Since news of the incentive program broke Oct. 9 in the Baylor campus newspaper, The Lariat, controversy has ensued, including several academic experts who have said Baylor misused the SAT in order to boost their status in the U.S. News and World Report ranking of colleges and universities. Baylor now stands at No. 76 and has expressed a fervent desire to rank in the top tier of schools by 2012.

Baylor’s Faculty Senate passed a motion criticizing the incentives program Oct. 15, saying the practice is “academically dishonest and should be discontinued.”

“It’s an issue of academic honesty,” Georgia Green, chair of the senate, told The Lariat. “We think it’s fine for students to retake the SAT to enter a higher scholarship bracket. What we disapprove of is giving a financial incentive to be able to say we have a higher average SAT score.”

Barry told BP it “was routine at Baylor until two weeks ago and it is routine at many universities around the nation” to permit students who have already been admitted to provide additional SAT scores if those scores would benefit their academic profile.

“That is not in the least unusual,” he said. “Schools nationally do that. So the notion that has been expressed by some that it’s unusual to accept SAT scores after a student is admitted is not true. In fact, schools do that routinely, and the reason they do is very many schools have merit-based scholarships established that have as their benchmarks certain SAT scores and certain class ranks.

“So if you have applied and been accepted to the institution but perhaps not qualified for a level of merit or qualified at a lower level of merit, the fact that you’ve subsequently taken an SAT score that now would permit you access to those higher merit scholarships are things universities welcome,” Barry said. “That’s an important point, and I think in some ways that’s been an unfair and I think untrue criticism.”

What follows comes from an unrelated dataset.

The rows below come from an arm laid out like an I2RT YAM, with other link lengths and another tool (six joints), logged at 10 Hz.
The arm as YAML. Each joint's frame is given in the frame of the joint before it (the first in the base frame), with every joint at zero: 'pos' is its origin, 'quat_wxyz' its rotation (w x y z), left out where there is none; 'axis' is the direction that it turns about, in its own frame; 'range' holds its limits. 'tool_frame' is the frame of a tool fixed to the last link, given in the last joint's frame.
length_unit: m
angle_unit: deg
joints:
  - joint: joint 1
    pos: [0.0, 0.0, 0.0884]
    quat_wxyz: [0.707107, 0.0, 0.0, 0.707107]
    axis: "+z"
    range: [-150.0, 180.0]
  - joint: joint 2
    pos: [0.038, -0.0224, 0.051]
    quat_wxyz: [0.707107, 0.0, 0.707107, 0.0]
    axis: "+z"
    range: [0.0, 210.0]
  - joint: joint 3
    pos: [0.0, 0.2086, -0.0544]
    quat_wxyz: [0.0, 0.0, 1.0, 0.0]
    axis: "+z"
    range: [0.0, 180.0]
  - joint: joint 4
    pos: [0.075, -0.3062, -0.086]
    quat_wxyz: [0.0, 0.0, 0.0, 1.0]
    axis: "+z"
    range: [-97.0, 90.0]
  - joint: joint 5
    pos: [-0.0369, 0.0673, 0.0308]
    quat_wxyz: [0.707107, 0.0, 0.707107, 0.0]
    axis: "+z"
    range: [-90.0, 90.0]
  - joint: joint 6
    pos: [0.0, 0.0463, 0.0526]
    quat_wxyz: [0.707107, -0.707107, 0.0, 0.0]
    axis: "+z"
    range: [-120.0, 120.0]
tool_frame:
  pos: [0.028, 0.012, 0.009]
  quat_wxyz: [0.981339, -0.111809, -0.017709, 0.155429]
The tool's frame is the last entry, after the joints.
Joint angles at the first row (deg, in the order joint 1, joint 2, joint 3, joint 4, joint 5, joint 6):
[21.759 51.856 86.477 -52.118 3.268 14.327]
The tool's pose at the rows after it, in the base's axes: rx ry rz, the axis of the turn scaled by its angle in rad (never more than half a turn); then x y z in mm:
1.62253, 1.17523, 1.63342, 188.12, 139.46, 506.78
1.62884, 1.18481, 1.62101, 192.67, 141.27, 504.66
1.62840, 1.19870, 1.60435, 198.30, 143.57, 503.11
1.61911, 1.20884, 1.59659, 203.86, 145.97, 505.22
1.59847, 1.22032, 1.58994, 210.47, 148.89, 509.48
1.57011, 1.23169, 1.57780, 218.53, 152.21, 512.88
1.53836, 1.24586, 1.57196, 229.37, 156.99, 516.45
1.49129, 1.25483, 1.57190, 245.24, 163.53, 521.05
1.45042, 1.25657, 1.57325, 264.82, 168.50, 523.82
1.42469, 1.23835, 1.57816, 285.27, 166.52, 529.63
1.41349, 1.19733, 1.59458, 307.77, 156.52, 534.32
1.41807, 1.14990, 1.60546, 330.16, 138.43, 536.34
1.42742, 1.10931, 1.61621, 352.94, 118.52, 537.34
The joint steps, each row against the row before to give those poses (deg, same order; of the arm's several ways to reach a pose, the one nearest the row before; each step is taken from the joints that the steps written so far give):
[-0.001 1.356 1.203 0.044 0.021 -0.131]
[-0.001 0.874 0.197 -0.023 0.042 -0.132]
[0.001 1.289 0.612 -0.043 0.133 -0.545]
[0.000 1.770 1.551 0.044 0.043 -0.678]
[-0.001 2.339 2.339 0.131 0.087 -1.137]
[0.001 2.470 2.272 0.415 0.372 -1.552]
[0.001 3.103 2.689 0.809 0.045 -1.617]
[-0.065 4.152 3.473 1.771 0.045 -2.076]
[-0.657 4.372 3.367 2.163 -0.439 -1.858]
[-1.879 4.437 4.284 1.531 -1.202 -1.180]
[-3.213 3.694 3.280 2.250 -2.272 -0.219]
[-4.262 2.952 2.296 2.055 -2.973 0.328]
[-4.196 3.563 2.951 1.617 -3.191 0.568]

Asked why the admissions office did not notify the Faculty Senate about the incentive program, Barry said he didn’t think such admissions or financial aid programs generally were run by the representative body.

“There is a faculty admissions committee. There is an enrollment services committee that includes deans and others,” he said. “Characteristically those are the bodies where we are routinely providing reports on our progress, and those bodies are each charged with different sorts of decision-making.

“I believe the enrollment services body may have heard about — we may have reported to them about the program — but routinely it would not be the case that we would go to the Faculty Senate for approval of these kinds of programs,” Barry said.

Barry expressed an intention to alter the school’s practice in the future.

“The thing that we regret, and the mistake we made was to provide the cash incentives. It was motivated by a desire to recognize a mistake we had made in a process and to permit students access to additional financial aid. We probably shouldn’t have done that,” he said. “We should have just communicated it as strongly as we could and hoped that students would take advantage of the opportunity. We shouldn’t have provided the cash incentive.

“That said, we will continue — and as I say, most universities do — that if a student is admitted and takes a subsequent test score and does better on that test score and it’s going to help their financial aid in any way, shape or form, we’ll continue to accept that information, as would I think very, very, very many other national universities.”

Asked whether it is routine for other universities to host SAT retakes on their campus, Barry said, “I don’t know. I can’t speak to that. It is a College Board program that permits colleges and universities to host SAT sessions on their campus. How many actually do that and why they do it, I just can’t speak to that.”

Baylor’s residual SAT program was unique in that a student’s score could only be used at Baylor and could not be transferred to other universities, The Lariat reported.

About 28 percent of the newly admitted Baylor students accepted the incentives offer, and 151 of them earned the $1,000 per year merit scholarships, collectively raising Baylor’s average SAT score for incoming freshmen from 1200 to 1210, still nine points below last year’s freshman class and three points below the 2006 class.
Erin Roach is a staff writer for Baptist Press.